Once the training set is created and labeled, the training process can begin. Training parameters are called hyperparameters (as opposed to “parameters,” which are the actual weights of the neural network). Most common hyperparameters include the learning rate, which tells the algorithm how fast to converge to a solution; the number of epochs, which determines the number of iterations during the training process; the batch size, which selects how many samples are processed at a time; and the model architecture that is selected to solve the problem. A common example of model architecture for a simple classification is ResNet, which is a convolutional neural network. It is a frequently used model architecture in classification problems such as defect detection.
Once hyperparameters are configured (good training tools provide default values that work well in practice), the training process is ready to be launched. Training time ranges from a few minutes to a few hours and is dependent on the number of samples in a dataset, the hyperparameters and the power/memory of the GPU card. During training, users can monitor two basic metrics: loss functions and accuracy. The loss functions show the difference between current model prediction (output of neural network) and expectation (the ground truth). These loss functions should go toward 0 while training. If they diverge, users may have to cancel the training session and restart it with different hyperparameters. The accuracy indicates how good the model is to properly classify samples. This metric should go toward 100% during training. In practice, users will rarely achieve 100% but often between 95% and 99%. Figure 5 depicts a graph of loss functions and accuracy while training in Astrocyte.
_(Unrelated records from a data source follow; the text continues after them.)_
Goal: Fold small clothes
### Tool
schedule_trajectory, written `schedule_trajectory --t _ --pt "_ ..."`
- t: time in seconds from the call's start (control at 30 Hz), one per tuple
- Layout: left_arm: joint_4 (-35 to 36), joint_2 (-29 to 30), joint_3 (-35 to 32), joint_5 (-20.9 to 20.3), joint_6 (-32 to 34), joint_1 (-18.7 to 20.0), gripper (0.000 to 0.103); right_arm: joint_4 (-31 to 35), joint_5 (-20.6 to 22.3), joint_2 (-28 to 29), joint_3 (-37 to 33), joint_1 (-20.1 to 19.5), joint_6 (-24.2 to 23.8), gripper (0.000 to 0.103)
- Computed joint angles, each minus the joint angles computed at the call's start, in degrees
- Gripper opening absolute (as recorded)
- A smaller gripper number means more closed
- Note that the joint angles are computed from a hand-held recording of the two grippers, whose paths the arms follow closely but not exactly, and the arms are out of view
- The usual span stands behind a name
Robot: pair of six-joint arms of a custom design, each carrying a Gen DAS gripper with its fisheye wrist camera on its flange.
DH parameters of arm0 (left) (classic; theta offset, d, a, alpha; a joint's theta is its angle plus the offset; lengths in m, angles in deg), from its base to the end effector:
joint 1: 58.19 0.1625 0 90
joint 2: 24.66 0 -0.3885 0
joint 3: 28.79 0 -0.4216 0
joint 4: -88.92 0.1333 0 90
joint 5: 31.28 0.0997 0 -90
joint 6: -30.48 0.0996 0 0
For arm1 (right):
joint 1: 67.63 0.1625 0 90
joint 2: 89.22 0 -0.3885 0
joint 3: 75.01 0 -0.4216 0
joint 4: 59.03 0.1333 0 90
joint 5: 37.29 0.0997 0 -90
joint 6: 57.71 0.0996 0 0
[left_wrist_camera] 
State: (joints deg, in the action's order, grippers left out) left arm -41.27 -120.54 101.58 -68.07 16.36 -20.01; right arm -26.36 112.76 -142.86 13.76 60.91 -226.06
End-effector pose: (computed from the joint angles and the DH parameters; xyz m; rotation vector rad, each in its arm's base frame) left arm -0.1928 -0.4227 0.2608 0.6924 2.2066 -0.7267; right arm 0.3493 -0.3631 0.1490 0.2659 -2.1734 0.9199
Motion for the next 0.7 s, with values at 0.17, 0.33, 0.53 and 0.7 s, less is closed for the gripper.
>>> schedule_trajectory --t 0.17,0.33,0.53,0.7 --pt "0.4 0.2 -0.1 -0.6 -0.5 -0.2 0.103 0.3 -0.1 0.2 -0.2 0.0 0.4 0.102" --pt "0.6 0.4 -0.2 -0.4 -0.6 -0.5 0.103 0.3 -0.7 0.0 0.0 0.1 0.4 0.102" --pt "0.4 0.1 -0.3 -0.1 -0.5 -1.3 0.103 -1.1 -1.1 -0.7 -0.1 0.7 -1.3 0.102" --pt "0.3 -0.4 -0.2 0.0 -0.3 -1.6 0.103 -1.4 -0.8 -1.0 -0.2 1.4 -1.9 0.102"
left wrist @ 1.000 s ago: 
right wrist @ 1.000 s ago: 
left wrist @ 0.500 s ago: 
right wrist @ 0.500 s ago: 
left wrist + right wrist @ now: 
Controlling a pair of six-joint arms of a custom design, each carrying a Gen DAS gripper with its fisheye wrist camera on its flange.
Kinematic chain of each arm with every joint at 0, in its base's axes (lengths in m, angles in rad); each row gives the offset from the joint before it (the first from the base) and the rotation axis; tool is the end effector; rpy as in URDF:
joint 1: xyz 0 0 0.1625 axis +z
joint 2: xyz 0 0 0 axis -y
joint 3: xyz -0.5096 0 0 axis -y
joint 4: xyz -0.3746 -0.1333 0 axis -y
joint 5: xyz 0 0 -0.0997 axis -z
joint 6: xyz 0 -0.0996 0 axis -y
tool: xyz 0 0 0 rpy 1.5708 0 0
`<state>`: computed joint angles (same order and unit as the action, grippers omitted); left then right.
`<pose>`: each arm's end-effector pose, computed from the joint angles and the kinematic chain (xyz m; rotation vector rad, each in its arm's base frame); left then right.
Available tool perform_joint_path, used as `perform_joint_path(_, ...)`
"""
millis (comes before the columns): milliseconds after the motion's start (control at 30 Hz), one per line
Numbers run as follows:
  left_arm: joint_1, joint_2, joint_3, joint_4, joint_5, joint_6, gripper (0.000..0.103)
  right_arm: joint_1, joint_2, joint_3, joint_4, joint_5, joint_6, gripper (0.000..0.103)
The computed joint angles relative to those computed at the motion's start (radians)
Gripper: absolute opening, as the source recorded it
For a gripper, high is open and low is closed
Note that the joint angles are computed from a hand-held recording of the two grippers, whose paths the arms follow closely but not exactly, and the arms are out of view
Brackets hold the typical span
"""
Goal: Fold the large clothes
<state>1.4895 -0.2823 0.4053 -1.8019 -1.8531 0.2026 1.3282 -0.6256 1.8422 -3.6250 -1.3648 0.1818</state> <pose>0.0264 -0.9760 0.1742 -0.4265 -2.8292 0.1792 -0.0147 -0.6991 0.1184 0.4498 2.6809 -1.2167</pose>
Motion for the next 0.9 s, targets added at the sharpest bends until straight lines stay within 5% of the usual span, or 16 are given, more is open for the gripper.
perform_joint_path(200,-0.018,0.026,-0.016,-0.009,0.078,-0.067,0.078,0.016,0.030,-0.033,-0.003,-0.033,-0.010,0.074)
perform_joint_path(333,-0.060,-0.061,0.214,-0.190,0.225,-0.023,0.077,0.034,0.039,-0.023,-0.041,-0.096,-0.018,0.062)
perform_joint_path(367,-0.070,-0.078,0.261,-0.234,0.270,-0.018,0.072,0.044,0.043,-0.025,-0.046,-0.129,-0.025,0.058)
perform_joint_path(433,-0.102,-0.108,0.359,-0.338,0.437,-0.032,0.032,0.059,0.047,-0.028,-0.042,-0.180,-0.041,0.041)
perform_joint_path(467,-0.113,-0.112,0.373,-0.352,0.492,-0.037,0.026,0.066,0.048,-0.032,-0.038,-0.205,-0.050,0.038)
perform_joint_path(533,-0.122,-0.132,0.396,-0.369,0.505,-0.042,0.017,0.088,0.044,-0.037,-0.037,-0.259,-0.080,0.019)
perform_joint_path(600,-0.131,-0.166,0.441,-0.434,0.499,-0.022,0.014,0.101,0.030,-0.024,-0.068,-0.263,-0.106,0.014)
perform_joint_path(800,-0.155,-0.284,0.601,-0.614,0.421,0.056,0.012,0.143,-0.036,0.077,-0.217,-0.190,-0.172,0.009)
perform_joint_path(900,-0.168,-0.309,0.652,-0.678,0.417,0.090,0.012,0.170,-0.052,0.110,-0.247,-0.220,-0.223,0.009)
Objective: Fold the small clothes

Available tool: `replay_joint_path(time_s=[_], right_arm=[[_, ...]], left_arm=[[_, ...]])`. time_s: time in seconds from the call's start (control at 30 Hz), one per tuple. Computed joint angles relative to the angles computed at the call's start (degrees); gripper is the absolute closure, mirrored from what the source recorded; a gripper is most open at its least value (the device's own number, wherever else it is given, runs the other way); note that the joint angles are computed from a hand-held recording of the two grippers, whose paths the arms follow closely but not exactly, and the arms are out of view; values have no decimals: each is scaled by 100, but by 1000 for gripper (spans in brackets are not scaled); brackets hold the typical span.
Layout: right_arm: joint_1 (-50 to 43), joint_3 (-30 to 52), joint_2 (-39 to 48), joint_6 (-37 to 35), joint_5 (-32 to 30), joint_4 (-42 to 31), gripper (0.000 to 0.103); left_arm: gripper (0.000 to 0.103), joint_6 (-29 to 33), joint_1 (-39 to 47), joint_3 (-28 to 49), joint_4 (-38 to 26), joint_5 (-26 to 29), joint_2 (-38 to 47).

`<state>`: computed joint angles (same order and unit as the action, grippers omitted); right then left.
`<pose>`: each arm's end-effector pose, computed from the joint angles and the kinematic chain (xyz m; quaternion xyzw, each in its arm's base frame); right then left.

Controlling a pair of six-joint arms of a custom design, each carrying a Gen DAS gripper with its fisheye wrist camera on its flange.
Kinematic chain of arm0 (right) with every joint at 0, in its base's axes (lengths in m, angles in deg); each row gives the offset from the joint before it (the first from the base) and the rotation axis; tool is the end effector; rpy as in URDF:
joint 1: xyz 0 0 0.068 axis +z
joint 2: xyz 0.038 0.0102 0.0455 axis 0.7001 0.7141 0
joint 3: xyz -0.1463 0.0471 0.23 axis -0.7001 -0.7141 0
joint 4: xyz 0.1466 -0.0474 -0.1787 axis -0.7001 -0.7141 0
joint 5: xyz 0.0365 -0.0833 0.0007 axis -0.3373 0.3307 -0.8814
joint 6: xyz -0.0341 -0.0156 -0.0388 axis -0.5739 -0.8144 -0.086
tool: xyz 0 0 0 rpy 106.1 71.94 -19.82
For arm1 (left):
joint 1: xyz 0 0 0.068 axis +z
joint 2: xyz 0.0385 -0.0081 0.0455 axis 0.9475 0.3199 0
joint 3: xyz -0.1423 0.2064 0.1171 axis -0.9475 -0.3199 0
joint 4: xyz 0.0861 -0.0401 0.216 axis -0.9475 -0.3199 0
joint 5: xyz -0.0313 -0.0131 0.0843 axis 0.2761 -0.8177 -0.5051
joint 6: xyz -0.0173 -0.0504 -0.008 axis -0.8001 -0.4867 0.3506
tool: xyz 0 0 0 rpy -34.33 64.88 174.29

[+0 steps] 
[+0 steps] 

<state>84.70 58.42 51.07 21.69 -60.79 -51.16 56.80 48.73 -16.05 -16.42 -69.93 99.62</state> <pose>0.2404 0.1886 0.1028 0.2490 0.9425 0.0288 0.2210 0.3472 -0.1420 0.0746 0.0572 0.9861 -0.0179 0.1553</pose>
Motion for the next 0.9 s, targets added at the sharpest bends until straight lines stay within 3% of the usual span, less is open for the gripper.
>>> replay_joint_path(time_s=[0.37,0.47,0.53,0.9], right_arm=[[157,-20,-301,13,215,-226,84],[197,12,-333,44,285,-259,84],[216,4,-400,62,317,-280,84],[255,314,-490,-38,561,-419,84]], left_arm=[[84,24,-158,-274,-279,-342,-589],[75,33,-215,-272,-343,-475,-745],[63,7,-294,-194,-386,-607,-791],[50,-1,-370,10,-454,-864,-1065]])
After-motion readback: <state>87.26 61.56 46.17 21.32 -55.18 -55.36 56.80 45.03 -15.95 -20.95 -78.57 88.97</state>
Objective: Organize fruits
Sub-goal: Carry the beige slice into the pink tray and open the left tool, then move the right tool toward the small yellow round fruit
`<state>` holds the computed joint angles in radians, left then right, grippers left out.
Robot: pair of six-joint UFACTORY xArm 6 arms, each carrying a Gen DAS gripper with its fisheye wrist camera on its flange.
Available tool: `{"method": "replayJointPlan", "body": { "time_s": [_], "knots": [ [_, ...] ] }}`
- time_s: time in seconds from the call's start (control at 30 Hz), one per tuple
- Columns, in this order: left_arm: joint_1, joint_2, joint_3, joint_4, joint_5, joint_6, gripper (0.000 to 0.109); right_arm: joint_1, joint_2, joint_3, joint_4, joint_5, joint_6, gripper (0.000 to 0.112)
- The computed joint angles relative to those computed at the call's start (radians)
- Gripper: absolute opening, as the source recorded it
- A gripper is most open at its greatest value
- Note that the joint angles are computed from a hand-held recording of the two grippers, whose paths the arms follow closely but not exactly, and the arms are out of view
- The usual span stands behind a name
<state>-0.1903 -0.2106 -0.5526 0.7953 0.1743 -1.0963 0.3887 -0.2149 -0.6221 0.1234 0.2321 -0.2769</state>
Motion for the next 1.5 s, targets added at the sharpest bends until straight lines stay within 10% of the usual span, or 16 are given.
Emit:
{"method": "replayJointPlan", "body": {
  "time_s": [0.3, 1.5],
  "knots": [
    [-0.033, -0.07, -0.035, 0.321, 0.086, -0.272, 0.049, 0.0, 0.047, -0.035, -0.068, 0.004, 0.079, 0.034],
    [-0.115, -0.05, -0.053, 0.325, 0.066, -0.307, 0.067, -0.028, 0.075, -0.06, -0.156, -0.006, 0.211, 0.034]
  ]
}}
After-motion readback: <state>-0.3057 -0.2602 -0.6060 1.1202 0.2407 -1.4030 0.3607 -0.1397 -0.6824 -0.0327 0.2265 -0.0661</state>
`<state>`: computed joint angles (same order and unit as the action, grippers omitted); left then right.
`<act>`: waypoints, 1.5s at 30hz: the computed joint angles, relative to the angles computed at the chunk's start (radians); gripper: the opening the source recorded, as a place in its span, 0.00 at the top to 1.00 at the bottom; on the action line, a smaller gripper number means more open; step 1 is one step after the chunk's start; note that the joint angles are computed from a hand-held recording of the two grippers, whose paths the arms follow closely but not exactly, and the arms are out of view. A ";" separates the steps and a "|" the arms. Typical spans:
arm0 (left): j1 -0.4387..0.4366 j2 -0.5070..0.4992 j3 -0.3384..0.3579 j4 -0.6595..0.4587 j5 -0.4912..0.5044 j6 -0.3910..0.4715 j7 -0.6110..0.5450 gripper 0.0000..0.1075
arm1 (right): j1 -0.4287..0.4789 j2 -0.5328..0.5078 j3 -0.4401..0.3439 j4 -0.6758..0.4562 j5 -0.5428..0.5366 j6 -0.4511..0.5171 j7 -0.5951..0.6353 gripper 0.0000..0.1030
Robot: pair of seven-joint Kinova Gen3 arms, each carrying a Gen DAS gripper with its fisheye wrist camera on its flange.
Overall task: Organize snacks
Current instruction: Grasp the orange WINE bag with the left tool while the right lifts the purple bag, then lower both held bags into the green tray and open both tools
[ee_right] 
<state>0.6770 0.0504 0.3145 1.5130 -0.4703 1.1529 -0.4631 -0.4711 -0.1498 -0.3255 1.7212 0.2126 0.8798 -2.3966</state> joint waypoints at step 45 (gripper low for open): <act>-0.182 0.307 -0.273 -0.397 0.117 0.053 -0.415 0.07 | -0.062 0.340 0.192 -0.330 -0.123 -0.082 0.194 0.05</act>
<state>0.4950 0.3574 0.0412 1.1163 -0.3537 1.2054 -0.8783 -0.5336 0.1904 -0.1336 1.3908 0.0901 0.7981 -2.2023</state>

After training is complete with acceptable accuracy, the model is ready to use in production. Applying a model to real samples is called inference. Inference can be implemented on the PC using GPU cards or on an embedded device using a parallel processing engine. Depending on the size, weight and power (SWAP) required by an application, various technologies are available for implementing deep learning on embedded devices such as GPUs, FPGAs and specialized neural processors.
Deep learning is more user-friendly and practical than ever before, enabling more applications to derive benefits. Deep learning software has improved to the point that it can classify images better than any traditional algorithm — and may soon be able to outperform human inspectors.